See example/output for examples of output files 1 through 4.

Usage

  $ phertilizer -h
  usage: phertilizer [-h] -f FILE --bin_count_data BIN_COUNT_DATA [-a ALPHA] [-j ITERATIONS] [-s STARTS] [-d SEED] [--radius RADIUS] [-c COPIES]
                    [--runs RUNS] [-g GAMMA] [--min_obs MIN_OBS] [-m PRED_MUT] [-n PRED_CELL] [--post_process] [--tree TREE]
                    [--tree_pickle TREE_PICKLE] [--tree_path TREE_PATH] [--tree_list TREE_LIST] [--tree_text TREE_TEXT] [--likelihood LIKELIHOOD]
                    [--embedding EMBEDDING] [--no-umap] [--low_cmb LOW_CMB] [--high_cmb HIGH_CMB] [--nobs_per_cluster NOBS_PER_CLUSTER]

  optional arguments:
  -h, --help            show this help message and exit
  -f FILE, --file FILE  input file for variant and total read counts with unlabled columns: [chr snv cell base var total]
  --bin_count_data BIN_COUNT_DATA
                          input binned read counts with headers containing bin ids or embedding dimensions
  -a ALPHA, --alpha ALPHA
                          per base read error rate
  -j ITERATIONS, --iterations ITERATIONS
                          maximum number of iterations
  -s STARTS, --starts STARTS
                          number of restarts
  -d SEED, --seed SEED  seed
  --radius RADIUS
  -c COPIES, --copies COPIES
                          max number of copies
  --runs RUNS           number of Phertilizer runs
  -g GAMMA, --gamma GAMMA
                          confidence level for power calculation to determine if there are sufficient observations for inference
  --min_obs MIN_OBS     lower bound on the minimum number of observations for a partition
  -m PRED_MUT, --pred-mut PRED_MUT
                          output file for mutation clusters
  -n PRED_CELL, --pred_cell PRED_CELL
                          output file cell clusters
  --post_process        indicator if post processing should be performed on inferred tree
  --tree TREE           output file for png (dot) of Phertilizer tree
  --tree_pickle TREE_PICKLE
                          output pickle of Phertilizer tree
  --tree_path TREE_PATH
                          path to directory where pngs of all candidate trees are saved
  --tree_list TREE_LIST
                          pickle file to save a ClonalTreeList of all generated trees
  --tree_text TREE_TEXT
                          text file save edge list of best clonal tree
  --likelihood LIKELIHOOD
                          output file where the likelihood of the best tree should be written
  --embedding EMBEDDING
                          filename where the UMAP coordinates should be saved after embedding binned read counts
  --no-umap             flag to indicate that input reads per bin file should NOT undergo additional dimensionality reduction
  --low_cmb LOW_CMB     regularization parameter to assess the quality of a split where CMB should <= low_cmb for parts of an extension
  --high_cmb HIGH_CMB   regularization parameter to assess the quality of a split where CMB should >= high_cmb for parts of an extension
  --nobs_per_cluster NOBS_PER_CLUSTER
                          regularization parameter on the median number of reads per cell/SNV to accept extension

Example

Here we show an example of how to run Phertilizer.

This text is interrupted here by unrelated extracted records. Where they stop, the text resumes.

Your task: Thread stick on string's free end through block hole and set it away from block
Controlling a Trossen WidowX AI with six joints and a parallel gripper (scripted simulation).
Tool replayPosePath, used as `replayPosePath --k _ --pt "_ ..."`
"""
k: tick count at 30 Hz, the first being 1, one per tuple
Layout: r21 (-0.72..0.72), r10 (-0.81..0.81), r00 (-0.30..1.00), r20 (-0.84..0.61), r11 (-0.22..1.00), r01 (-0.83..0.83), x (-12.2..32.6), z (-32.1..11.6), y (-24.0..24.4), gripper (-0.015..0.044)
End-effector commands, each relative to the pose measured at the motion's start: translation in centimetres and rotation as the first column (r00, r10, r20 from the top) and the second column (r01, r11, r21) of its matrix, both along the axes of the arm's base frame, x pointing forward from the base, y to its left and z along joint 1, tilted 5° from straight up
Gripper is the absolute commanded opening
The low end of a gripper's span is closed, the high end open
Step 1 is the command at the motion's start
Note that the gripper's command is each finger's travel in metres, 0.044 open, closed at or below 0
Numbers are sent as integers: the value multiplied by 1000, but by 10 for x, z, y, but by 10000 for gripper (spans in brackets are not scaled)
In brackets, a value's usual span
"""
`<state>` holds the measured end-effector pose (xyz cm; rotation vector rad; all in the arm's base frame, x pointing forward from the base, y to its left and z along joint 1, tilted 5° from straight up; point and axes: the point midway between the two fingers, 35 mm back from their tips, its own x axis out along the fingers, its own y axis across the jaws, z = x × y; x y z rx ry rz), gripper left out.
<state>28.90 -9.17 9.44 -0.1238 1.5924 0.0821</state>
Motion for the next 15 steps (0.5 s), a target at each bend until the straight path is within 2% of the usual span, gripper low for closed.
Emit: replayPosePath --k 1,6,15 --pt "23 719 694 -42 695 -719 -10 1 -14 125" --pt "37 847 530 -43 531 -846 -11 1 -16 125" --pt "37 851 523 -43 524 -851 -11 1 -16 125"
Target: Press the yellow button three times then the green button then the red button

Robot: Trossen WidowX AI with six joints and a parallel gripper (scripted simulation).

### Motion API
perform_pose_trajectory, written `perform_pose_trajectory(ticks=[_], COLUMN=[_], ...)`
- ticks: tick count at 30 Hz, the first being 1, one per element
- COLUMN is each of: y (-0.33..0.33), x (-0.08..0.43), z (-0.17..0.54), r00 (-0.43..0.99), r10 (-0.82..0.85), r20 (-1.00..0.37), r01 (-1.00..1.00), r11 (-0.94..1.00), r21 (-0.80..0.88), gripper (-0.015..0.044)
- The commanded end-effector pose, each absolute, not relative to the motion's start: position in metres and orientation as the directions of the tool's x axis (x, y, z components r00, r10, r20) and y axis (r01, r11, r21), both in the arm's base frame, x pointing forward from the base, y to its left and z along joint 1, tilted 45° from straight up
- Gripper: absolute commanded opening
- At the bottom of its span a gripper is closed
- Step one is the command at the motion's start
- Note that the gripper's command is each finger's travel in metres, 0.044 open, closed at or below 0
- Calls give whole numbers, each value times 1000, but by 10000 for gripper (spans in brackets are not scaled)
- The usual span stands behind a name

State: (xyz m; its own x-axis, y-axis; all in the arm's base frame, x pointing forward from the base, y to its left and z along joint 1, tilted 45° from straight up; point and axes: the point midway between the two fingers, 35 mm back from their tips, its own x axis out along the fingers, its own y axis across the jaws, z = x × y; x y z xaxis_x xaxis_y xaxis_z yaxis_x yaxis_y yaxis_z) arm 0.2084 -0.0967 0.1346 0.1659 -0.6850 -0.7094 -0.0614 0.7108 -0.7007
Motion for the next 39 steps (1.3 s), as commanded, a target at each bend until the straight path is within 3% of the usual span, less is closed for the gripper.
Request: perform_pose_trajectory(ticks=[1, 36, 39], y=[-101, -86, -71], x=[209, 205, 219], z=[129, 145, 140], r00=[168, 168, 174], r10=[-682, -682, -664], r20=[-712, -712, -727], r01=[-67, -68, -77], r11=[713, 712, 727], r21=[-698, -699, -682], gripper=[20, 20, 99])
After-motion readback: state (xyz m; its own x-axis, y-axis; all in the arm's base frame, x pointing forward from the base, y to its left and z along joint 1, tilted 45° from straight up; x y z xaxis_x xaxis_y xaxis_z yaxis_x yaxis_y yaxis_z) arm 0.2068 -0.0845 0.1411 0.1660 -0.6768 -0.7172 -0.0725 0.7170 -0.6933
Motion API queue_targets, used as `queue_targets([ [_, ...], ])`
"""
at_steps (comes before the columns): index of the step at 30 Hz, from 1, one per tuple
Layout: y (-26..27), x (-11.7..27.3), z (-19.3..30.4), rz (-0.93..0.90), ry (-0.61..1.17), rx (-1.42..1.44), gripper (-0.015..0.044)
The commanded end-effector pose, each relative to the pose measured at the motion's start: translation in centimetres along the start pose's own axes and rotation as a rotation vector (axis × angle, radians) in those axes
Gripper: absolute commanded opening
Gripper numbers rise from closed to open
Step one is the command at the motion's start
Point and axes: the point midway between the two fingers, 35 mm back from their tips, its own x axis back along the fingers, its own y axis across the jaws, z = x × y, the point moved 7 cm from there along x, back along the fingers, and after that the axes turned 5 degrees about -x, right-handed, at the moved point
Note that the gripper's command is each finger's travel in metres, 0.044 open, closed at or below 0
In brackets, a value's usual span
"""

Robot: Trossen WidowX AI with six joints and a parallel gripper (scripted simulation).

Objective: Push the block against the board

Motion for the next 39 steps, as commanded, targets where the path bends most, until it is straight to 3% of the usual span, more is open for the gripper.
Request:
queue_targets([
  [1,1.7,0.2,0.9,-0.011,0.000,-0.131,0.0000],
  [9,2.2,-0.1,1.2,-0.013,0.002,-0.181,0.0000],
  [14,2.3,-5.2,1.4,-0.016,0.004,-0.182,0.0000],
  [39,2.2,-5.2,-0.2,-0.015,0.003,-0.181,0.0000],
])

The input files are located in the example/input directory.

$ phertilizer -f example/input/variant_counts.tsv \
--bin_count_data example/input/binned_read_counts.csv \
--tree example/output/tree.png \
--tree_text example/output/tree.txt \
-n example/output/cell_clusters.csv \
-m example/output/SNV_clusters.csv \
-s 3 -j 10 --post_process

This command generates output files tree.png,tree.txt, cell_clusters.csv, and SNV_clusters.csv in directory example/output.